■ YOUR GOAL:
In the data below, locate each line with the word "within" and list it.

■ RECORD EXTRACTS:
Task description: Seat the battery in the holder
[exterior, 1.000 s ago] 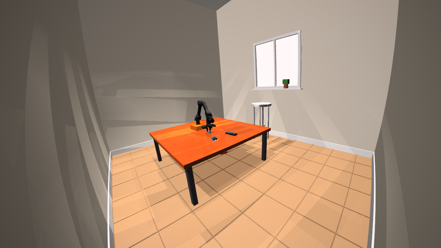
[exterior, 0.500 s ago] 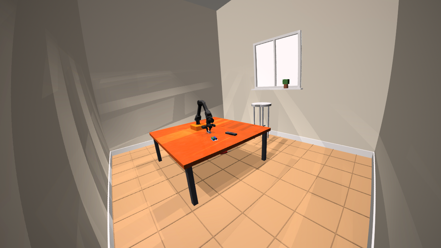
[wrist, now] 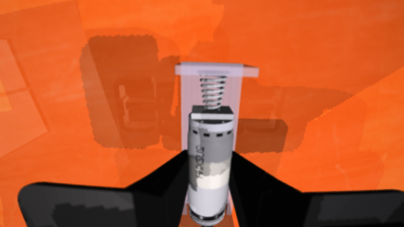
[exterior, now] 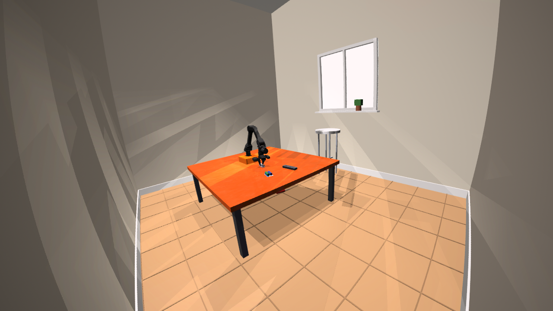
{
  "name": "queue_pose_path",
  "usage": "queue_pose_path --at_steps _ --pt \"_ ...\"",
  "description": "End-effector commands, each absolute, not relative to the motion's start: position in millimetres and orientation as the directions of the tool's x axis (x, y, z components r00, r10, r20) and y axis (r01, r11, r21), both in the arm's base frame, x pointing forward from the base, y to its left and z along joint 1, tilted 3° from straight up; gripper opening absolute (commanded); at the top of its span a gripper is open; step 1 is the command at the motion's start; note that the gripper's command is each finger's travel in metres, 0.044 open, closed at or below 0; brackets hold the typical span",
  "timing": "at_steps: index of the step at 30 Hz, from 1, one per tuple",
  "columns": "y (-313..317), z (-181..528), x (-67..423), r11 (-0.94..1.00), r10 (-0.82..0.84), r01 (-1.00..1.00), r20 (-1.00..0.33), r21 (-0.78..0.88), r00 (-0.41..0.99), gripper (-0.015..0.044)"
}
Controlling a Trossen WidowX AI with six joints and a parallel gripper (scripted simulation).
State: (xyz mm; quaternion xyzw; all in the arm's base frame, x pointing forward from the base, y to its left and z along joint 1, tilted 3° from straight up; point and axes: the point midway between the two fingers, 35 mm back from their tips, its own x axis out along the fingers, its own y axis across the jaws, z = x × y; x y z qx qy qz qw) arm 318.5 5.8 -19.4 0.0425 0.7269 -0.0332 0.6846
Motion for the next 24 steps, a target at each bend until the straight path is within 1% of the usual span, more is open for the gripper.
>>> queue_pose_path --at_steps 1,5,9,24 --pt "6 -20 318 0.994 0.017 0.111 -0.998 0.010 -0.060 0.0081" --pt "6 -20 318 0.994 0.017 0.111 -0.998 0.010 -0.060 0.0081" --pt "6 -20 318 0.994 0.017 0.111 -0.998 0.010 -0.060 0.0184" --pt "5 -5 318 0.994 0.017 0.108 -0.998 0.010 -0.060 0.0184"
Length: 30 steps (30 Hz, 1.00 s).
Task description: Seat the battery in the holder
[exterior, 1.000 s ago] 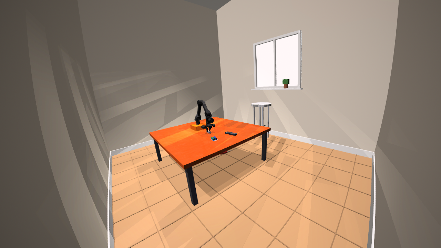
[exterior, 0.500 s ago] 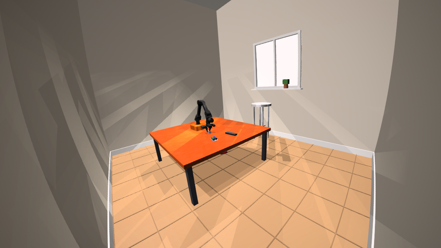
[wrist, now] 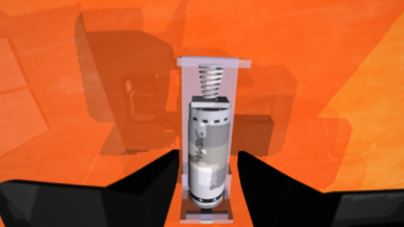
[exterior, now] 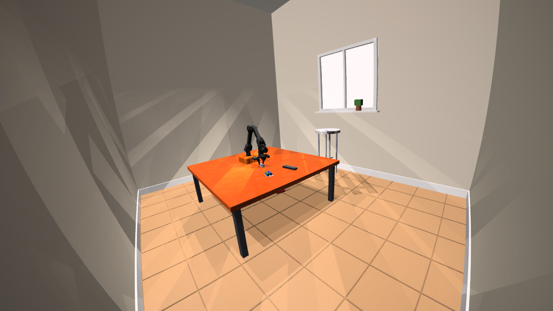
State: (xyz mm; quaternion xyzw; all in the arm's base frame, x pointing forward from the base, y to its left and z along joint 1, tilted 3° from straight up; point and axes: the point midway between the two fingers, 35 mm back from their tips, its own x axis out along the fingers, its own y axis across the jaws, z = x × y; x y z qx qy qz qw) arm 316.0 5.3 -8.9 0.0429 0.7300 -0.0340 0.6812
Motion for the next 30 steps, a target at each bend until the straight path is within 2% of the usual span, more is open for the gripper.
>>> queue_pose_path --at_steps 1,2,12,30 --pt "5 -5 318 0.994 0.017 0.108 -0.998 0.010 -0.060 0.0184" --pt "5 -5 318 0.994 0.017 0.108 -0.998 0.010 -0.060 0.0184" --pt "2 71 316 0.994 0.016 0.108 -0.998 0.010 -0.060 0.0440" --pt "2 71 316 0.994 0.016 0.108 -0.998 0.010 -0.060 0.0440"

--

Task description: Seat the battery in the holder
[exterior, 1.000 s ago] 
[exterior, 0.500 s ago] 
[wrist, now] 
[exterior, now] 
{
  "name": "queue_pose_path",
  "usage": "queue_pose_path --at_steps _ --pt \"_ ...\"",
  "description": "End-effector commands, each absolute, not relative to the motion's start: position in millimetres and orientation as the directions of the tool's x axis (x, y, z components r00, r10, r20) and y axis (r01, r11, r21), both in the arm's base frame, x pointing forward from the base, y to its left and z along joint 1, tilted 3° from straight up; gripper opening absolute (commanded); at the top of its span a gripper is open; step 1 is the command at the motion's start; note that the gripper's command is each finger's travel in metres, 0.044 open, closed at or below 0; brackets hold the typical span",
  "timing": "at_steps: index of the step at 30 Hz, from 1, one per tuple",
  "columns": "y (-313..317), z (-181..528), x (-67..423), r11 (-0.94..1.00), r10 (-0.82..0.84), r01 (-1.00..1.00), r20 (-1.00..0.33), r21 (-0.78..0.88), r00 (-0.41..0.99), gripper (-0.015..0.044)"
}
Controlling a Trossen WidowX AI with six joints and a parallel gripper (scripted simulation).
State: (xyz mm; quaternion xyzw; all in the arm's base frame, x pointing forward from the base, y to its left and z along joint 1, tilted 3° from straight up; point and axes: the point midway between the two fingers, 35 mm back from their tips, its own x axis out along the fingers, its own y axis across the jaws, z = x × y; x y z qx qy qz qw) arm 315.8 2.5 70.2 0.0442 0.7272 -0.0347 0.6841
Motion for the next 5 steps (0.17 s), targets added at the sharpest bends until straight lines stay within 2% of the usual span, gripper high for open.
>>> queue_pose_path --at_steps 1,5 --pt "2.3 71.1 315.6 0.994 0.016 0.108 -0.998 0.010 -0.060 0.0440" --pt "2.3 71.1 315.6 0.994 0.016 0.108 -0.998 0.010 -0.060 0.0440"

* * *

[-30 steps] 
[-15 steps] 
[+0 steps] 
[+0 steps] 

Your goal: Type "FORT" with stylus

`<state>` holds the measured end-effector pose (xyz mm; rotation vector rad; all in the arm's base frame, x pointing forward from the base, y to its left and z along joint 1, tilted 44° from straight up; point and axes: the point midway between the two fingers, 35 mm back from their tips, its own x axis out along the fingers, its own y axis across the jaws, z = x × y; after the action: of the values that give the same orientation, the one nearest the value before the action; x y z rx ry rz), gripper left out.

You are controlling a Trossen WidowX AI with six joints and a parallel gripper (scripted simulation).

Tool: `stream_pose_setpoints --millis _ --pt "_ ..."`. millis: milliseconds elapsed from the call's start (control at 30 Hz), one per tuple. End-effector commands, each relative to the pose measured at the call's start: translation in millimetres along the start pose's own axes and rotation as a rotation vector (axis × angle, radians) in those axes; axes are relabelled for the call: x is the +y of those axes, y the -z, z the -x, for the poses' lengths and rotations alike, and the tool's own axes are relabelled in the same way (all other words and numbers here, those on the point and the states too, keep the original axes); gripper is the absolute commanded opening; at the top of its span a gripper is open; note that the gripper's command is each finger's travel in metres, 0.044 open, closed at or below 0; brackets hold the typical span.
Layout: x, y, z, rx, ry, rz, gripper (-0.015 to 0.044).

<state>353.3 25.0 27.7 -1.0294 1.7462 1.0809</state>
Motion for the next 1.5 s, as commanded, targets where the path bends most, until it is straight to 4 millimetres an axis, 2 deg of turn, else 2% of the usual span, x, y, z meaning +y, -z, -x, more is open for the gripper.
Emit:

■ RESULT OF THIS TASK:
Motion for the next 24 steps, a target at each bend until the straight path is within 1% of the usual span, more is open for the gripper.
Motion for the next 30 steps, a target at each bend until the straight path is within 2% of the usual span, more is open for the gripper.
Motion for the next 5 steps (0.17 s), targets added at the sharpest bends until straight lines stay within 2% of the usual span, gripper high for open.

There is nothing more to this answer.